Читать «Бесследно пропавшие... Психотерапевтическая работа с родственниками пропавших без вести» онлайн - страница 80

Барбара Прайтлер

Дерек Саммерфилд пишет о другой, но близкой функции фотографий. В Никарагуа он встретился с Хуаной, двухлетняя дочь которой была убита два года назад группой партизан. Она искала фотографию своей дочери, которая была случайно сделана туристами, проходившими через деревню незадолго до резни.

«Разговаривая со мной в своей жалкой лачуге, она произнесла: „У меня ничего не осталось от нее… как я могу доказать, что она жила?“. Потом она рассказала, что незадолго до нападения какие-то проходящие мимо иностранные путешественники случайно сделали фото ее семьи.

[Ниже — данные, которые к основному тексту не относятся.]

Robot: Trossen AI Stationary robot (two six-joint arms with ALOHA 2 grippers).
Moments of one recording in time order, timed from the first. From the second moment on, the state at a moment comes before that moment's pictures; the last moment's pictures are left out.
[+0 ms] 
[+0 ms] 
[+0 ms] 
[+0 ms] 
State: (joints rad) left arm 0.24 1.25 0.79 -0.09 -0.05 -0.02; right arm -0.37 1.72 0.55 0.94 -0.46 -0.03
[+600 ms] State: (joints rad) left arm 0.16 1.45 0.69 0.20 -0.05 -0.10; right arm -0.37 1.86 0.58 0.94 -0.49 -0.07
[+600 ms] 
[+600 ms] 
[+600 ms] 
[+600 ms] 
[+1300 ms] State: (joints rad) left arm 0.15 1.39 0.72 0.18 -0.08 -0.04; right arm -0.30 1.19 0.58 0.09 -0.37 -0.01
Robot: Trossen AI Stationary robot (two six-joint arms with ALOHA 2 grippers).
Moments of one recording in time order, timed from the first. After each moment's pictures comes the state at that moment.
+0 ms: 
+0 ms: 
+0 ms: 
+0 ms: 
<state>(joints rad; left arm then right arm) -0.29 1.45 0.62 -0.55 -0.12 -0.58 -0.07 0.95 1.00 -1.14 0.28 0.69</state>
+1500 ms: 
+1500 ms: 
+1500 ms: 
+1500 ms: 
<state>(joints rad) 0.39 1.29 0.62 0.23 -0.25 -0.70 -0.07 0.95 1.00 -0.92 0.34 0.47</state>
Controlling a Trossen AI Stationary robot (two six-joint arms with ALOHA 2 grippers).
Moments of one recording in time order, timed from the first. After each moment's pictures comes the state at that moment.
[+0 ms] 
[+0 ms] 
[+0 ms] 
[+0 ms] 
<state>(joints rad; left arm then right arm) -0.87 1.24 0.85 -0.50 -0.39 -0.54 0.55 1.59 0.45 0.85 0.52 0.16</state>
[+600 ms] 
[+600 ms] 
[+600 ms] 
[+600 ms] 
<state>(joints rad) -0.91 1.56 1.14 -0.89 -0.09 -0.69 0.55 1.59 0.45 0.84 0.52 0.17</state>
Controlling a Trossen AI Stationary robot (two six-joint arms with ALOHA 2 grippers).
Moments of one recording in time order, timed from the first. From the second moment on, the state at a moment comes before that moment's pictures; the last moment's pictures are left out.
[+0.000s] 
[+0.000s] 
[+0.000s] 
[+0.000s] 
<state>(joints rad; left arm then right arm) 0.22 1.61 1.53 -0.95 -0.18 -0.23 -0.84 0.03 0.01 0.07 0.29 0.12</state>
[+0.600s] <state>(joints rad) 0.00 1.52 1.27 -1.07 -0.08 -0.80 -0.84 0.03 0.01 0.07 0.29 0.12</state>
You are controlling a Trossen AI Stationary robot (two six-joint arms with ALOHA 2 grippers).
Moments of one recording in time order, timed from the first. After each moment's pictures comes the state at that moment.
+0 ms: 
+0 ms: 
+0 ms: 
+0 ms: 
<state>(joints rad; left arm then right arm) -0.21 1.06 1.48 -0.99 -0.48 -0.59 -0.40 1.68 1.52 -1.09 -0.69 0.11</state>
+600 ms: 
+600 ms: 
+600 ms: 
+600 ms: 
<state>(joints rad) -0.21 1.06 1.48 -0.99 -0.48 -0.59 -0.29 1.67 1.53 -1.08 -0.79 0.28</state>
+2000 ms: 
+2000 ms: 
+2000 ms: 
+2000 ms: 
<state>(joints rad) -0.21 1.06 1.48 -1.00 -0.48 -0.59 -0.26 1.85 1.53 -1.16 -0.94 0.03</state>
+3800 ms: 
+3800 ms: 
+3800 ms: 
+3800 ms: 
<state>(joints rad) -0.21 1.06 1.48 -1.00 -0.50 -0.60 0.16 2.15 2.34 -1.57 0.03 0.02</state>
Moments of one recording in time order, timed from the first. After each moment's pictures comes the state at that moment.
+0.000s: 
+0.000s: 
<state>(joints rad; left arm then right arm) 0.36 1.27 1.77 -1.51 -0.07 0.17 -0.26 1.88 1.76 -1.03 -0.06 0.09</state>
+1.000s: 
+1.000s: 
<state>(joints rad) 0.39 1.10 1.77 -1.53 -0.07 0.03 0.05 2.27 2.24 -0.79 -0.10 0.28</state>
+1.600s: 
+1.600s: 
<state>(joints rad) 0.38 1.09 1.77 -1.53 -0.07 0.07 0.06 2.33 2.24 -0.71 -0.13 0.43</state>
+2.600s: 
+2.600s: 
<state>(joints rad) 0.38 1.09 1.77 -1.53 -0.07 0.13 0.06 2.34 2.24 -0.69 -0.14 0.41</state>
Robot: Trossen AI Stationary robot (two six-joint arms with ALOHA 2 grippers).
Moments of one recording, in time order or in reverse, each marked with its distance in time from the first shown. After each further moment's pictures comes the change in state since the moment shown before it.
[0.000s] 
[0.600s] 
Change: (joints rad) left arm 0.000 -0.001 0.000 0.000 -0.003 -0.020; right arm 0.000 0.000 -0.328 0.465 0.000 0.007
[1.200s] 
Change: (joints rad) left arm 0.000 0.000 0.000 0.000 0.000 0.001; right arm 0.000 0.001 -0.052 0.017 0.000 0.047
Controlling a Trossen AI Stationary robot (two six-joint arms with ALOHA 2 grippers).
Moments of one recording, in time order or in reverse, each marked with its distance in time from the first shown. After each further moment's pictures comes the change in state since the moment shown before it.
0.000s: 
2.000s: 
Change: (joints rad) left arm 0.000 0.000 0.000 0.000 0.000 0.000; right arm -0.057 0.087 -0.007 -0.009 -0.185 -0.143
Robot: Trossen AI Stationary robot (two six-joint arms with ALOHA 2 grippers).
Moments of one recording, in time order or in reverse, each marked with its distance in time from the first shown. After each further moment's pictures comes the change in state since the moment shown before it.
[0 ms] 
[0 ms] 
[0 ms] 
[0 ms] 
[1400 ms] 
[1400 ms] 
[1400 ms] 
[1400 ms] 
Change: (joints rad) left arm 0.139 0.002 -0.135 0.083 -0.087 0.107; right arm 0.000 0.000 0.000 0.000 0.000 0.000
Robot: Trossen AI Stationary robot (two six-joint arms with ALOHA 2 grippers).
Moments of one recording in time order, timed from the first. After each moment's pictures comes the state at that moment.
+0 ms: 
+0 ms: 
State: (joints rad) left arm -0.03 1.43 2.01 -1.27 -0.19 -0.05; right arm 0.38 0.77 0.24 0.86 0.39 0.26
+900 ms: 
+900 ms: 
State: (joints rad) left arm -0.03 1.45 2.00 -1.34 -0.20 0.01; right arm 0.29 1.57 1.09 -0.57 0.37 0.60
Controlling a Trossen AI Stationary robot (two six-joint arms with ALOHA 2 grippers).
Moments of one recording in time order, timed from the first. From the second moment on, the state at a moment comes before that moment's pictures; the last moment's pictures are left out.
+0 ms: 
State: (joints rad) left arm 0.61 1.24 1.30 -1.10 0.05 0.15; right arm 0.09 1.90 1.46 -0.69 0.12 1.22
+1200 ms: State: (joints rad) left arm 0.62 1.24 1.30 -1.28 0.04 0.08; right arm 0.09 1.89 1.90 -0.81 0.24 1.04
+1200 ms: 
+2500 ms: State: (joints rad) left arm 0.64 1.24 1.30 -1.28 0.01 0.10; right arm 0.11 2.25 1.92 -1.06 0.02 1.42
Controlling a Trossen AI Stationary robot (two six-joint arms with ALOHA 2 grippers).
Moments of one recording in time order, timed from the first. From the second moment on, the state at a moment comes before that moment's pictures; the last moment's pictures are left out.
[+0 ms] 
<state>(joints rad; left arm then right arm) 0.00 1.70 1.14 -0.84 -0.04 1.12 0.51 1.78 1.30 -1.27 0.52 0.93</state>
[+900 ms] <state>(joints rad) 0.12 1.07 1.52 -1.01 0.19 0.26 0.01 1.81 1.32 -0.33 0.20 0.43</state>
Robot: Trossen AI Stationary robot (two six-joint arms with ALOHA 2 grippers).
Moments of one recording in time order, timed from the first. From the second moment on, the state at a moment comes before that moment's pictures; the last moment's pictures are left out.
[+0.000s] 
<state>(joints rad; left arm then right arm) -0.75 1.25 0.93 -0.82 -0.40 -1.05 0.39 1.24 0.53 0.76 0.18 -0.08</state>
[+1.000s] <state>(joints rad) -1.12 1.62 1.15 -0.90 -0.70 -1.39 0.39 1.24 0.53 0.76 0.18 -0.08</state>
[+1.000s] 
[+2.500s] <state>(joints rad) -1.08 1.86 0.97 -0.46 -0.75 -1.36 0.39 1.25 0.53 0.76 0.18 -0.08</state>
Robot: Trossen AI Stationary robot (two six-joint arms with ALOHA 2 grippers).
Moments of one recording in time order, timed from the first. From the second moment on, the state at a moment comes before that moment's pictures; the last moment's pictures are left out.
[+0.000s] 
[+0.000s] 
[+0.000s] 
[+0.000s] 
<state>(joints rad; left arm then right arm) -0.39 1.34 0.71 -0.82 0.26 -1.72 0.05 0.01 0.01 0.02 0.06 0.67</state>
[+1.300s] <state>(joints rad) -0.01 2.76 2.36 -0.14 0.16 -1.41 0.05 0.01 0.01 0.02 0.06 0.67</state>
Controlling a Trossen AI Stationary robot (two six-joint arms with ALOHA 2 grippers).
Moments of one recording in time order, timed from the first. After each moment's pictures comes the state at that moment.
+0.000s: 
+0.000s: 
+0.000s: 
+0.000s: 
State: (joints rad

Где-то за границей, сказала она, есть доказательство того, что Лизет существовала. Ей было важно показать, что Лизет не была лишь ее выдумкой, галлюцинацией или призраком, что она действительно жила – пока не была убита»

   (Summerfield, 1998, с. 26).

Хотя Хуана точно знала о гибели своей дочери, фотография эта имела для нее огромное значение. Она вернула бы ей частичку прошлой реальности. Когда человек исчезает, то ощущение его нереальности может усиливаться, – имена и фотографии пропавших без вести помогают вспомнить о них, признать реальность произошедшего, даже если власти утверждают обратное.

Организации, объединяющие родственников, носят фотографии пропавших на своих демонстрациях и маршах, фотографии размещены на интернет-форумах организаций, занимающихся поиском пропавших без вести.

Вышитые имена пропавших без вести

Аргентинские матери и бабушки придумали для себя общий символ: на своих демонстрациях по четвергам они носят белые шарфы, часто сшитые ими из старых пеленок или другого детского белья, с вышитыми на них именами пропавших детей. Эти шарфы считаются особым опознавательным знаком и одновременно являются в каком-то смысле частичкой пропавших.

Интересно, что подвергшиеся насильственному исчезновению женщины в Иране тоже создали похожий символ. М. Барадаран пишет о своем заключении по политическому обвинению с 1981 по 1990 г. Особенно плохо было в 1988–1989 гг., когда она и другие узницы вынуждены были постоянно жить в страхе, что их уведут на казнь:

«Каждая из нас написала или вышила свое имя крупными буквами на карманах… Нам было невероятно важно, чтобы вещи отдали нашим семьям. Эта одежда, старая и поношенная, была всем нашим имуществом, которое могло напоминать о нашем заточении, о нашей жизни»

(Baradaran, 1998, с. 289).

Так, вышитые имена как для родственников, так и для исчезнувших стали символами жизни последних.